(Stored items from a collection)
[Start of section]

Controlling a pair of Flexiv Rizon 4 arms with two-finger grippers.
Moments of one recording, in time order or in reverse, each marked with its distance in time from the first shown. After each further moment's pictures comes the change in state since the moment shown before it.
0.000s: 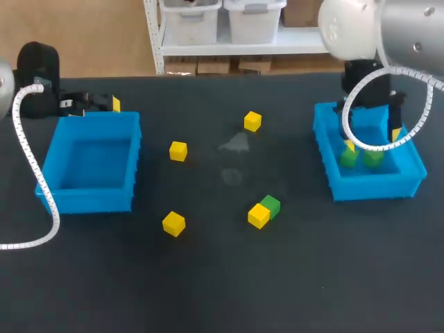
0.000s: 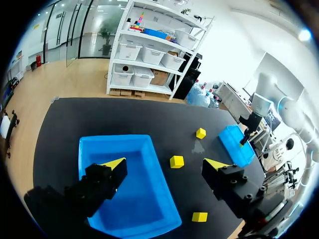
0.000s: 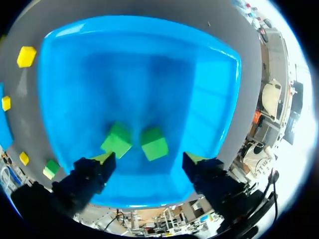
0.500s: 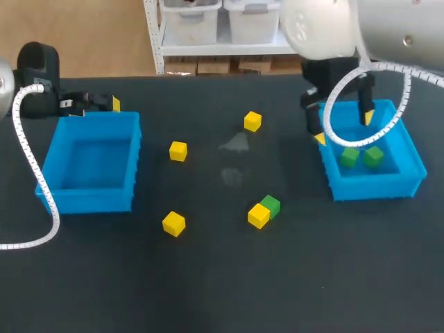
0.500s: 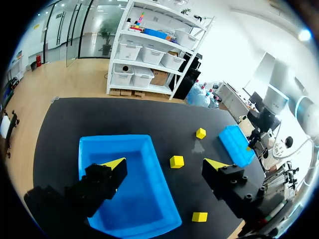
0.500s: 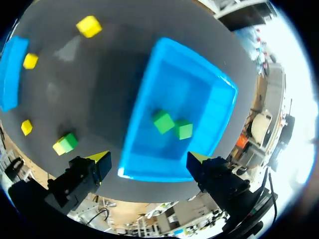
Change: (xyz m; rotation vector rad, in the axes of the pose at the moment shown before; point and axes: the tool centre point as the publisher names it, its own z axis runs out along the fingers) left arm 0.000 0.000 0.000 0.000 0.000 0.000; right arm 0.034 0.069 -0.058 0.104 -0.107 -0.224
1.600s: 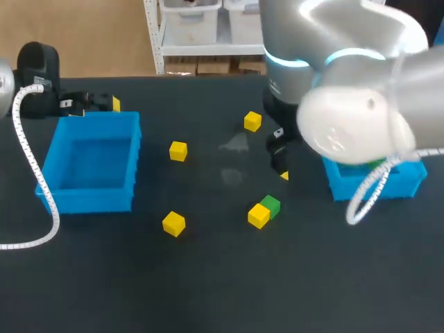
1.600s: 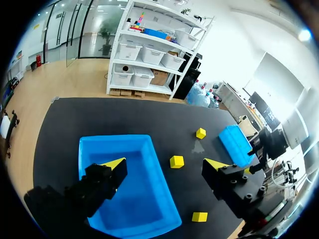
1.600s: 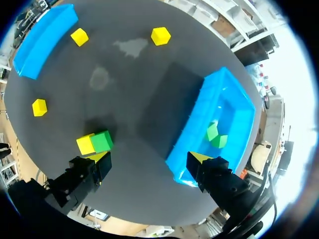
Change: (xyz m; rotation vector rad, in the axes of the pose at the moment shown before) left arm 0.000 0.000 0.000 0.000 0.000 0.000; right arm 0.020 0.092 0.017 0.007 -0.318 -0.133
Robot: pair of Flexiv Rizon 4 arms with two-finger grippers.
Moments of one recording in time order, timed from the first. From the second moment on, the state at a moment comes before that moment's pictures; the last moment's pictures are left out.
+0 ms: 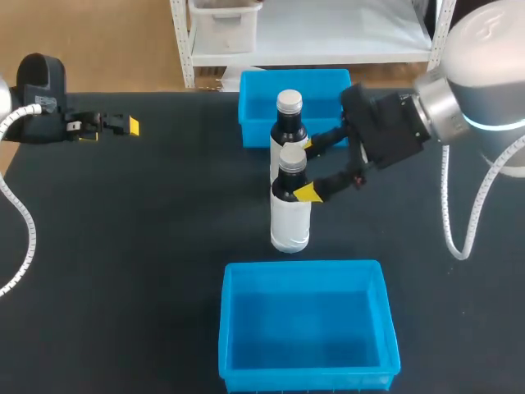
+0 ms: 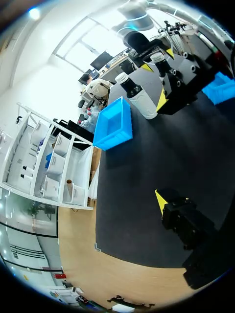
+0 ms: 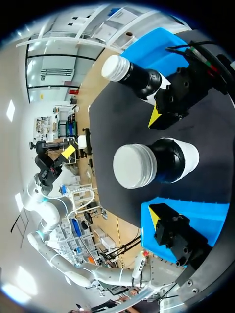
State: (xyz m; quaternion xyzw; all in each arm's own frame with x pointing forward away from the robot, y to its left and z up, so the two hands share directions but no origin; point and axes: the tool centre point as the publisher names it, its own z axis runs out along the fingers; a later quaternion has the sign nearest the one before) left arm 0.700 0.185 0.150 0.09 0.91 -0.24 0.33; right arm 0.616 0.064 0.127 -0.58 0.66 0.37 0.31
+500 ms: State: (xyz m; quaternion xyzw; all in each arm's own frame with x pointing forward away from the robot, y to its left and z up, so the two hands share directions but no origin) left arm 0.700 0.185 0.150 0.09 0.91 -0.24 0.33; right arm 0.609 0.076 0.124 -0.58 0.66 0.37 0.30
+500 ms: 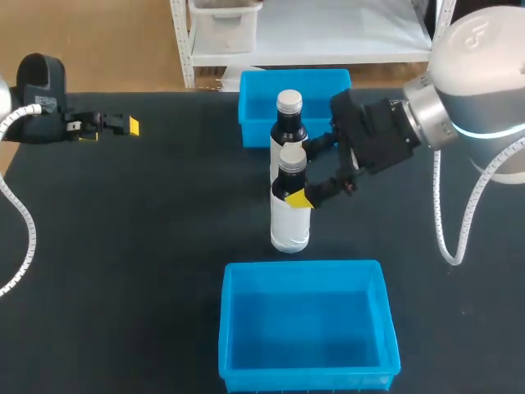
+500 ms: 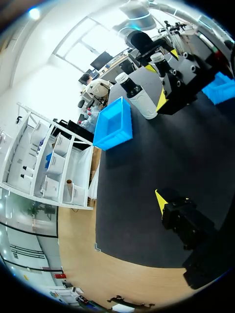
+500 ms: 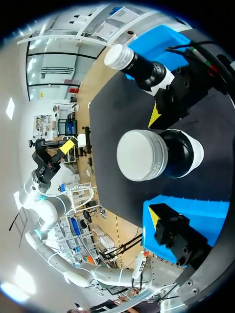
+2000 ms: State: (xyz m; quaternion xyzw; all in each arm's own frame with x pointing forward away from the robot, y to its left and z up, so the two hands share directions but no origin) left arm 0.700 0.185 0.150 0.09 0.91 -0.24 0.33; right arm 0.620 0.080 0.124 -0.57 0.66 0.37 0.32
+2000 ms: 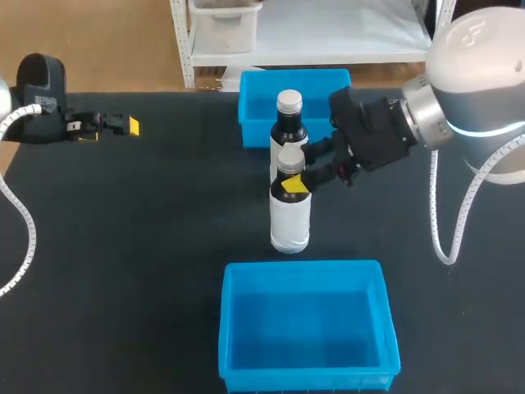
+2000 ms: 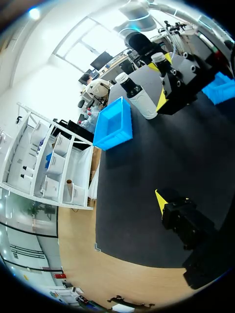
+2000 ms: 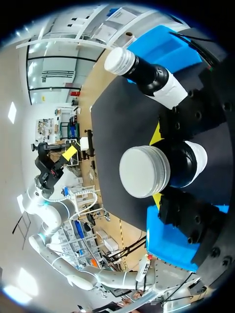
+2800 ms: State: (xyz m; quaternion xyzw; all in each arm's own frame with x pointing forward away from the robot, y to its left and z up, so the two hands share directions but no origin) left arm 0.700 0.185 0.150 0.09 0.91 -0.24 0.33; right arm 0.641 0.051 0.150 -0.55 0.67 0.37 0.35
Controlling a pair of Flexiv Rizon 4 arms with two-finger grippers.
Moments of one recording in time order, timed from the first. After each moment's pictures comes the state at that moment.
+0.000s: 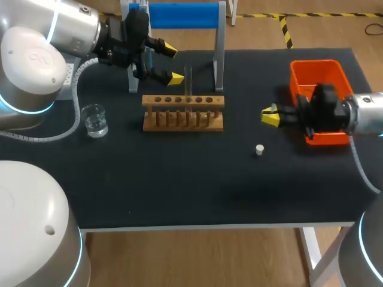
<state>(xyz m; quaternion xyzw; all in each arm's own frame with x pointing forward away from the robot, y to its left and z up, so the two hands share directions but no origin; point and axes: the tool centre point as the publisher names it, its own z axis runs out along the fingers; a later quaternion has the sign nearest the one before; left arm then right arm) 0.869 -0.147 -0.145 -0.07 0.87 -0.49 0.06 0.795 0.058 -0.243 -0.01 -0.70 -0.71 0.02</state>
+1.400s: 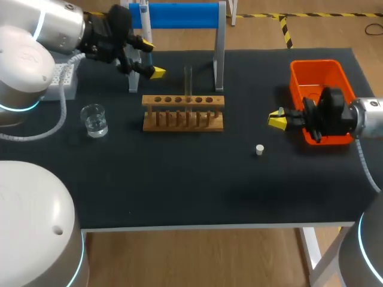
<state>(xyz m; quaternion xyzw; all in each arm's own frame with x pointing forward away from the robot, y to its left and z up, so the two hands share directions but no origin) 0.911 -0.086 -0.160 -0.14 0.88 -0.45 0.09 0.792 0.045 -0.249 -0.01 -0.70 -0.71 0.02</state>
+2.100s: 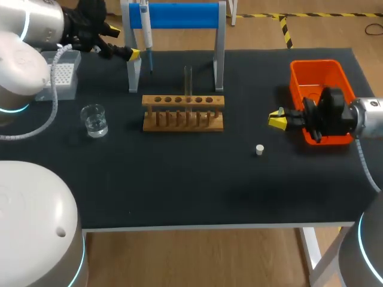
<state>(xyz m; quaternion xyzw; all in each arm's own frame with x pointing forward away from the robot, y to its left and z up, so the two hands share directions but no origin) 0.981 -0.020 -0.164 -0.27 0.84 -0.43 0.18 0.792 0.045 -0.249 -0.01 -0.70 -0.71 0.02</state>
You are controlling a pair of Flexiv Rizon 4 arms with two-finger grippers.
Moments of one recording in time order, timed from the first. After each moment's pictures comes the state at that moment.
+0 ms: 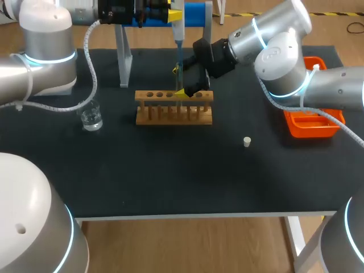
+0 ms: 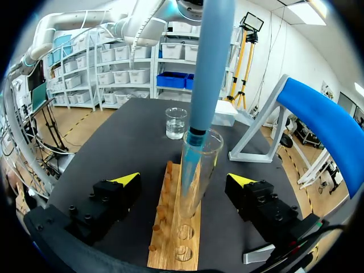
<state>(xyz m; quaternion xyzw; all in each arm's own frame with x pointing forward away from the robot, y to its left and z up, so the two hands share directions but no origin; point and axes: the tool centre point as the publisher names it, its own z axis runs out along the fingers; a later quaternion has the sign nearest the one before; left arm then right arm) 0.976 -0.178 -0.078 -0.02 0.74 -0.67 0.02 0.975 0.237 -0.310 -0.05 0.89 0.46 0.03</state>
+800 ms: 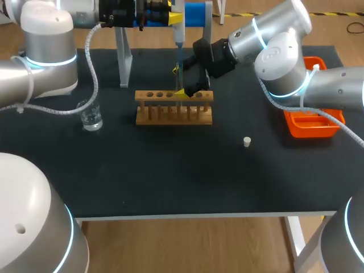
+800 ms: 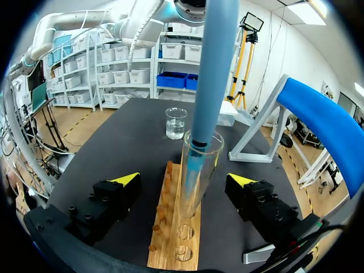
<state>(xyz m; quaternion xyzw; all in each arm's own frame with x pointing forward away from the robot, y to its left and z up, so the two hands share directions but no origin) 0.975 -0.179 -0.083 -0.02 0.75 -0.67 0.02 0.975 0.237 -0.310 -0.05 0.89 0.46 0.03</state>
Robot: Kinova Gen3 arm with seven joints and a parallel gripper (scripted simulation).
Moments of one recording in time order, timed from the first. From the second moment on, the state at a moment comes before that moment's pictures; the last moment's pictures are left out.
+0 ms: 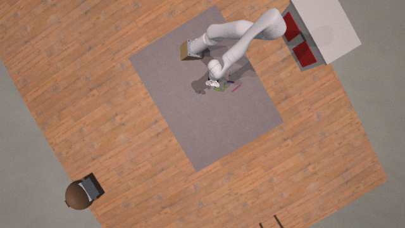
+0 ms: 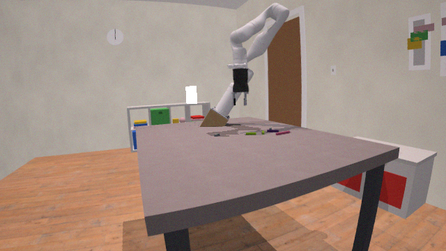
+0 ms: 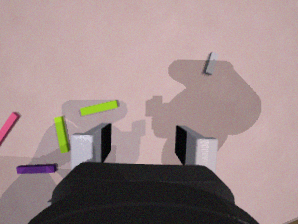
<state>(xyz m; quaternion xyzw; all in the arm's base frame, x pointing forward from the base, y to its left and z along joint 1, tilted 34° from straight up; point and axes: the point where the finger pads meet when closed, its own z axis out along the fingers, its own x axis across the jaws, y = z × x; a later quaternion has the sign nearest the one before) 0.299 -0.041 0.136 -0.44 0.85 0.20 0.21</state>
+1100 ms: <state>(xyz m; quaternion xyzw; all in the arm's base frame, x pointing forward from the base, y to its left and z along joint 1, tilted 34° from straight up) 0.299 -0.041 0.136 -0.44 0.85 0.20 0.21</state>
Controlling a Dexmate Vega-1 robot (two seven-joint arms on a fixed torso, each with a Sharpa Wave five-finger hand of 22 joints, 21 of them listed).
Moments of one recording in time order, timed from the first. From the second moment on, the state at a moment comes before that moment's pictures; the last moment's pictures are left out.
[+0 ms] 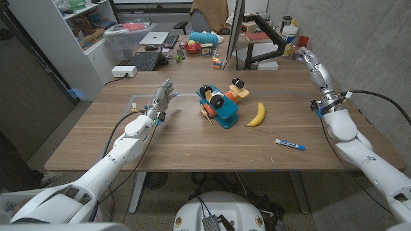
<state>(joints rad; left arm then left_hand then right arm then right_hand) 0.78 0.50 0.39 -1.21 -0.64 -0.28 -0.09 0.06 0.09 0.41 0.19 0.30 -0.17 0.03 0.19 0.18 -0.17 -0.09 0.19 0.18 -0.17 -0.03 0.19 0.18 -0.17 -0.03 0.74 0.18 -0.81 -0.66 -0.23 -1.07 0.10 1.02 -0.18 0.19 0.15 0.37 0.10 0.18 0.09 0.06 0.19 0.19 0.14 0.04 0.22 0.18 0.02 -0.02 0.18 0.17 -0.01 -0.03 0.58 0.18</state>
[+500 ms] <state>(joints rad) 0.75 0.49 0.40 -1.18 -0.64 -0.29 -0.12 0.06 0.09 0.41 0.18 0.30 -0.17 0.03 0.19 0.18 -0.17 -0.09 0.19 0.18 -0.17 -0.03 0.19 0.18 -0.17 -0.03 0.73 0.18 -0.87 -0.69 -0.12 -1.09 -0.01 1.10 -0.24 0.19 0.15 0.37 0.10 0.18 0.09 0.06 0.19 0.19 0.14 0.04 0.22 0.18 0.02 -0.02 0.18 0.17 -0.01 -0.03 0.58 0.18</state>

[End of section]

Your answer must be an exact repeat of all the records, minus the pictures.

- _Expected answer_
Controlling a pair of Flexiv Rizon 4 arms with two-finger grippers.
Moments of one recording, in time order or in reverse, each marked with its distance in time from the first shown. After each further moment's pictures comes the change in state since the moment shown before it.
0.000s: 
0.000s: 
0.000s: 
0.500s: 
0.500s: 
0.500s: 
Change: (xyz m; rotation vector rad, in the axes of the pose at the moment shown before; point and axes: the tool centre point as the publisher names it, its own z axis runs out along the fingers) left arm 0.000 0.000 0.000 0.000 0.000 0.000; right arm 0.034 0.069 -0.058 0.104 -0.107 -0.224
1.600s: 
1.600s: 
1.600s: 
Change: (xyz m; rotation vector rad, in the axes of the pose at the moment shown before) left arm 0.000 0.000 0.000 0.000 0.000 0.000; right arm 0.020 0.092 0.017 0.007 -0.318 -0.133
Robot: pair of Flexiv Rizon 4 arms with two-finger grippers.
Moments of one recording in time order, timed from the first. From the second moment on, the state at a moment comes before that moment's pictures; the last moment's pictures are left out.
+0 ms: 
+0 ms: 
+0 ms: 
State: (xyz m; quaternion xyzw; all in each arm's own frame with x pointing forward away from the robot, y to its left and z up, so the two hands share directions but no origin; point and axes: the tool centre point as the publisher names it, its own z axis runs out along the fingers; a later quaternion has the sign nearest the one before) left arm 0.700 0.185 0.150 0.09 0.91 -0.24 0.33; right arm 0.616 0.064 0.127 -0.58 0.66 0.37 0.31
+500 ms: State: (xyz m; quaternion xyzw; all in each arm's own frame with x pointing forward away from the robot, y to its left and z up, so the two hands share directions but no origin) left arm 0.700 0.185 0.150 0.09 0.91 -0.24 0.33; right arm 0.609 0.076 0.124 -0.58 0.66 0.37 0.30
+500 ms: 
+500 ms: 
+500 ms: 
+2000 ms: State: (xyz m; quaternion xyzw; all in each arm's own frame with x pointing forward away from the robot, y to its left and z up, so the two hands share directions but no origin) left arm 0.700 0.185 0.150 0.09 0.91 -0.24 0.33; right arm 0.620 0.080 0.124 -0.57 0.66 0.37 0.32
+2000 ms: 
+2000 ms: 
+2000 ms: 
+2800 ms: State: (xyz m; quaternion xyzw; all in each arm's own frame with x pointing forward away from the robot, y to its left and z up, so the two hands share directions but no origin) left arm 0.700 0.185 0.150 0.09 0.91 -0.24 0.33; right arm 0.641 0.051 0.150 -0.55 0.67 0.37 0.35
Controlling a pair of Flexiv Rizon 4 arms with two-finger grippers.
Moments of one recording in time order, timed from the first. After each moment's pictures comes the state at that moment.
+0.000s: 
<state>(xyz m; quaternion xyzw; all in each arm's own frame with x pointing forward away from the robot, y to its left and z up, so the two hands share directions but no origin; point and axes: the tool centre point as the publisher names it, its own z axis runs out along the fingers; a later quaternion has the sign nearest the one before; left arm then right arm) 0.869 -0.147 -0.145 -0.07 0.87 -0.49 0.06 0.795 0.058 -0.243 -0.01 -0.70 -0.71 0.02</state>
+1.400s: 
<state>(xyz m; quaternion xyzw; all in each arm's own frame with x pointing forward away from the robot, y to its left and z up, so the two hands share directions but no origin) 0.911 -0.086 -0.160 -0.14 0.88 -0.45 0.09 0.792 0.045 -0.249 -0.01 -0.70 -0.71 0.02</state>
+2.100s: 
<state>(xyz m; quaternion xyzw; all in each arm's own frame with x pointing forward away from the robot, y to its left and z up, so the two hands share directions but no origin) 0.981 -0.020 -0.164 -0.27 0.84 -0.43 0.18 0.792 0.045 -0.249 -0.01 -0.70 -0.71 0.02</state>
You are controlling a pair of Flexiv Rizon 4 arms with two-finger grippers.
Moments of one recording in time order, timed from the first. After each moment's pictures comes the state at that moment.
+0 ms: 
+0 ms: 
<state>(xyz m; quaternion xyzw; all in each arm's own frame with x pointing forward away from the robot, y to its left and z up, so the two hands share directions but no origin; point and axes: the tool centre point as the publisher names it, its own z axis runs out along the fingers; a later quaternion has the sign nearest the one before; left arm then right arm) 0.976 -0.178 -0.078 -0.02 0.74 -0.67 0.02 0.975 0.237 -0.310 -0.05 0.89 0.46 0.03</state>
+800 ms: 
+800 ms: 
<state>(xyz m; quaternion xyzw; all in each arm's own frame with x pointing forward away from the robot, y to its left and z up, so the two hands share directions but no origin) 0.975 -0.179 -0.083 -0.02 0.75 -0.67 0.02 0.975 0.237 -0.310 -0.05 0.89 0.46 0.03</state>
Robot: Kinova Gen3 arm with seven joints and a parallel gripper (scripted simulation).
Moments of one recording in time order, timed from the first. From the second moment on, the state at a moment comes before that moment's pictures; the last moment's pictures are left out.
+0 ms: 
+0 ms: 
+0 ms: 
<state>(xyz m; quaternion xyzw; all in the arm's base frame, x pointing forward from the base, y to its left and z along joint 1, tilted 34° from straight up; point and axes: the point where the finger pads meet when closed, its own z axis out along the fingers, its own x axis across the jaws, y = z × x; a later quaternion has the sign nearest the one before) 0.299 -0.041 0.136 -0.44 0.85 0.20 0.21</state>
+1100 ms: <state>(xyz m; quaternion xyzw; all in the arm's base frame, x pointing forward from the base, y to its left and z along joint 1, tilted 34° from straight up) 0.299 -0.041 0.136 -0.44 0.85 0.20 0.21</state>
Controlling a Dexmate Vega-1 robot (two seven-joint arms on a fixed torso, each with a Sharpa Wave five-finger hand of 22 joints, 21 of them listed).
Moments of one recording in time order, timed from the first. From the second moment on, the state at a moment comes before that moment's pictures; the last moment's pictures are left out.
[+0 ms] 
<state>(joints rad; left arm then left_hand then right arm then right_hand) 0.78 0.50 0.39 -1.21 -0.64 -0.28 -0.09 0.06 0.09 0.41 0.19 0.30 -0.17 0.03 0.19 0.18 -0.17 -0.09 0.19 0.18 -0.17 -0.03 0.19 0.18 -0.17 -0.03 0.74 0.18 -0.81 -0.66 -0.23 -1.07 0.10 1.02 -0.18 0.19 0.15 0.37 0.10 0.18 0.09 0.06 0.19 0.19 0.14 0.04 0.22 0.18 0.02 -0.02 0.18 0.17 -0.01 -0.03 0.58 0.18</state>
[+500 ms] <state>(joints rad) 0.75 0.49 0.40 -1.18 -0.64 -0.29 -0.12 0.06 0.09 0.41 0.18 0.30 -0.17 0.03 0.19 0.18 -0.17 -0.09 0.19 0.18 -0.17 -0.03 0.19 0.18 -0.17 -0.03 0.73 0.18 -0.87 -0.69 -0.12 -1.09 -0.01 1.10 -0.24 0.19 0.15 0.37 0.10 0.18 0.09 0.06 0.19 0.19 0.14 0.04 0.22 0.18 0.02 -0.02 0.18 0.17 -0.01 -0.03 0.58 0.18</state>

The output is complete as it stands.